Add readiness criteria for each stage. For example, to move from pilot to rollout require no critical login, printing or network failures; support runbooks in place; and an approved exceptions list.
Operational necessities that prevent failures
Prepare policy templates and an exception process in advance. Otherwise every special role (cashier, nurse, call operator) will need an ad-hoc edit.
Assign owners and define how users get help on change day:
- who receives requests and who can temporarily remove a policy;
- how to request an exception (reason, duration, system owner, risk);
- where the exception list is stored and how often it’s reviewed;
- who publishes a monthly report: what improved, what worsened, what rolled back.
A practical report shows dynamics, not only "compliance percentages." For example: in a month we closed 12 medium deviations, but after an update three firewall settings reverted on some laptops.
If you need external help to move without overloading the team, the system integrator GSE.kz (GSE.kz) can assist with audit, pilot and follow-up support, including 24/7 support and tailoring compatible infrastructure to your organization’s requirements.
FAQ
How do I check CIS Benchmarks without breaking user workflows?

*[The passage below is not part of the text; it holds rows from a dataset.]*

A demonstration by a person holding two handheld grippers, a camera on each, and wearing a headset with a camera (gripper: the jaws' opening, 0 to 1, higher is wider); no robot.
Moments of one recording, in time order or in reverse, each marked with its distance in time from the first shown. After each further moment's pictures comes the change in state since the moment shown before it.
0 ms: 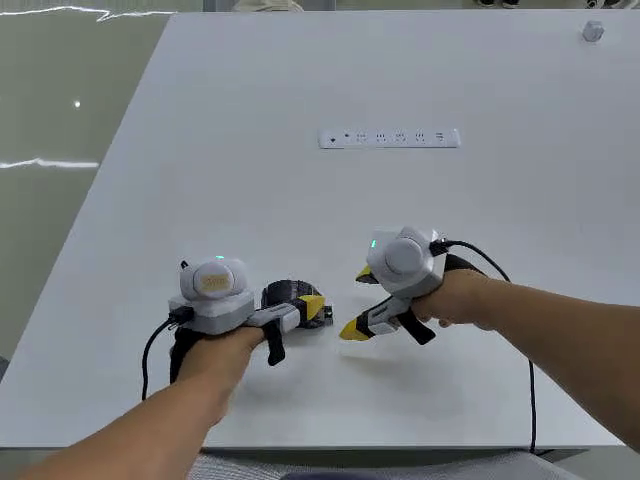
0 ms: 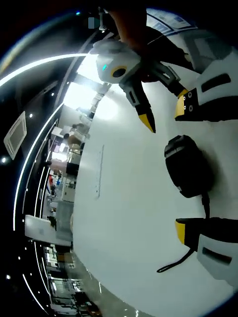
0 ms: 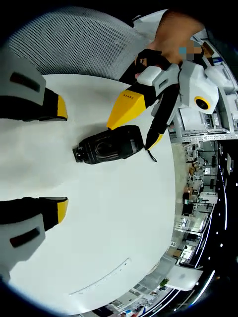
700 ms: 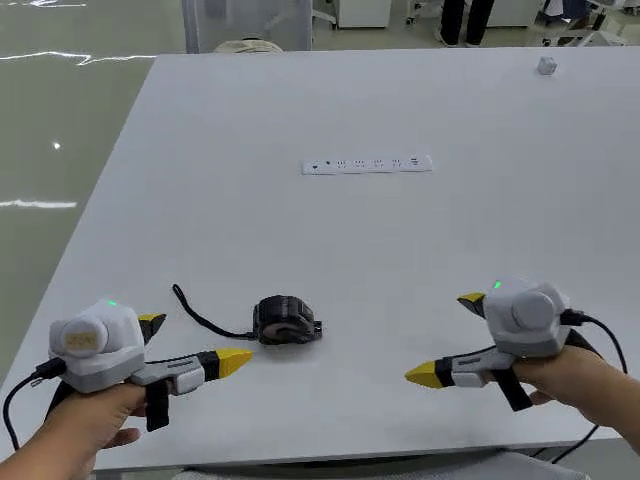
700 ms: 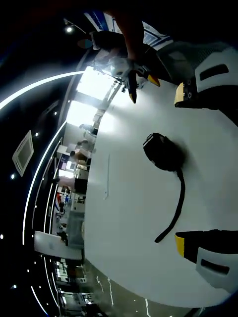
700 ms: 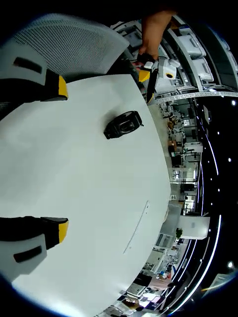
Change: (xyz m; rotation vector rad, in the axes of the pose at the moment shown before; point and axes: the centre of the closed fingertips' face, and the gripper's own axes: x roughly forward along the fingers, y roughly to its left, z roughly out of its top) left arm -0.095 0.049 -0.018 0.026 -0.049 -0.091; right arm -0.123 0.004 -0.082 0.285 -0.165 -0.287
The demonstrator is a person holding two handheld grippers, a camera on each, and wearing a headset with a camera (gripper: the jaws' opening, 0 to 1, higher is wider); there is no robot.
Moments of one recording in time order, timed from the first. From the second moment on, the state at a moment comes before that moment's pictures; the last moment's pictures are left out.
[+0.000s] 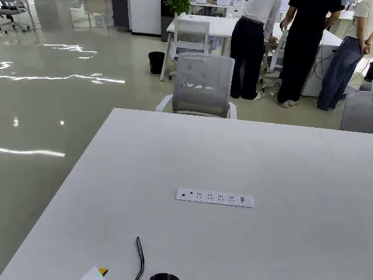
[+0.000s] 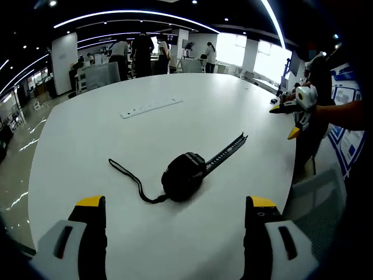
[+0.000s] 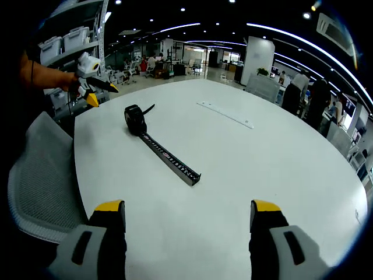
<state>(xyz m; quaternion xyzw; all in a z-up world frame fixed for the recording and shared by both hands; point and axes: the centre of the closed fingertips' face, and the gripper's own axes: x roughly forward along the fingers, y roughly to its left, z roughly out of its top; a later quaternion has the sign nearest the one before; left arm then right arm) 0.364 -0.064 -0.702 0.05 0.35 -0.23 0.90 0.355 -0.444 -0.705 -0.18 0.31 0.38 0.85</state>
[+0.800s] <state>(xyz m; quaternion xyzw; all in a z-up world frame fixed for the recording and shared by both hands) 0.391 -0.097 -0.725 -0.05 0.35 -0.07 0.93 0.391 -0.408 -0.739 -0.24 0.32 0.45 0.80</state>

Start in “measure only” mode: collect actual configuration values from hosts and compare them with CIS without changing GPOs, MDM profiles, or the registry. Also record the benchmark version, device coverage and server roles so results can be reproduced and used in approvals.
Which CIS profile should I pick: Level 1 or Level 2?
Level 1 is usually chosen as a safe minimum with moderate user impact. Level 2 often imposes stricter restrictions and is better applied after a pilot, when you understand which processes will break and which exceptions are needed.
Why separate checks by Windows versions and server roles?
Because CIS requirements depend on Windows version and server role. The same setting may be normal for one scenario and harmful for another. Mixing domain controllers, terminal servers and regular PCs into one checklist produces many false mismatches and wrong conclusions.
What is a baseline and why is a report useless without it?
A baseline is a snapshot with a date: which machines were checked, which CIS version was used, where the data came from and who ran the check. It’s needed to track changes over time, detect rollbacks after updates, and stop arguments like “it was always like that.”
What tools actually measure CIS on Windows?
A minimal practical toolset is the actual host-level check plus understanding of the domain layer. Usually you verify applied local settings on the host and check sources and conflicts with RSOP or gpresult; Microsoft Security Compliance Toolkit helps to compare expected values.
How to find out why a setting is non-compliant if the GPO looks correct?
Check which policy actually won: GPO priority, inheritance, block policies, WMI filters and security filtering. Often “non-compliant” appears not because the setting is missing, but because another source (an exception or MDM) overrides it.
Which statuses to use in the report and what to do with “unknown”?
Use four statuses: compliant, non-compliant, not applicable and unknown. Don’t hide “unknown” — it honestly shows missing access, telemetry gaps, or conflicting sources and should be closed by collecting data, not by force-enabling policies.
Which CIS settings commonly break workflows and need caution?
The settings that most often break processes are passwords and lockouts, UAC and privileges, firewall rules, BitLocker and RDP/remote access. These changes can block logons, remote admin or legacy apps, so mark them as “risky for users” and test separately.
How to form a pilot group and know the pilot succeeded?
Choose representative roles rather than “the most patient users”: office, accounting, remote work, engineering stations, plus 1–2 non-critical but similar servers. A pilot passes when there are no login, printing or network access failures and support knows how to quickly revert a specific policy.
How to document exceptions so security and IT stop arguing for months?
Exceptions must be visible and limited: who approved them, for how long, on which hosts, and how the risk is mitigated. An indefinite exception without an owner quickly becomes a default hole and makes the CIS report meaningless.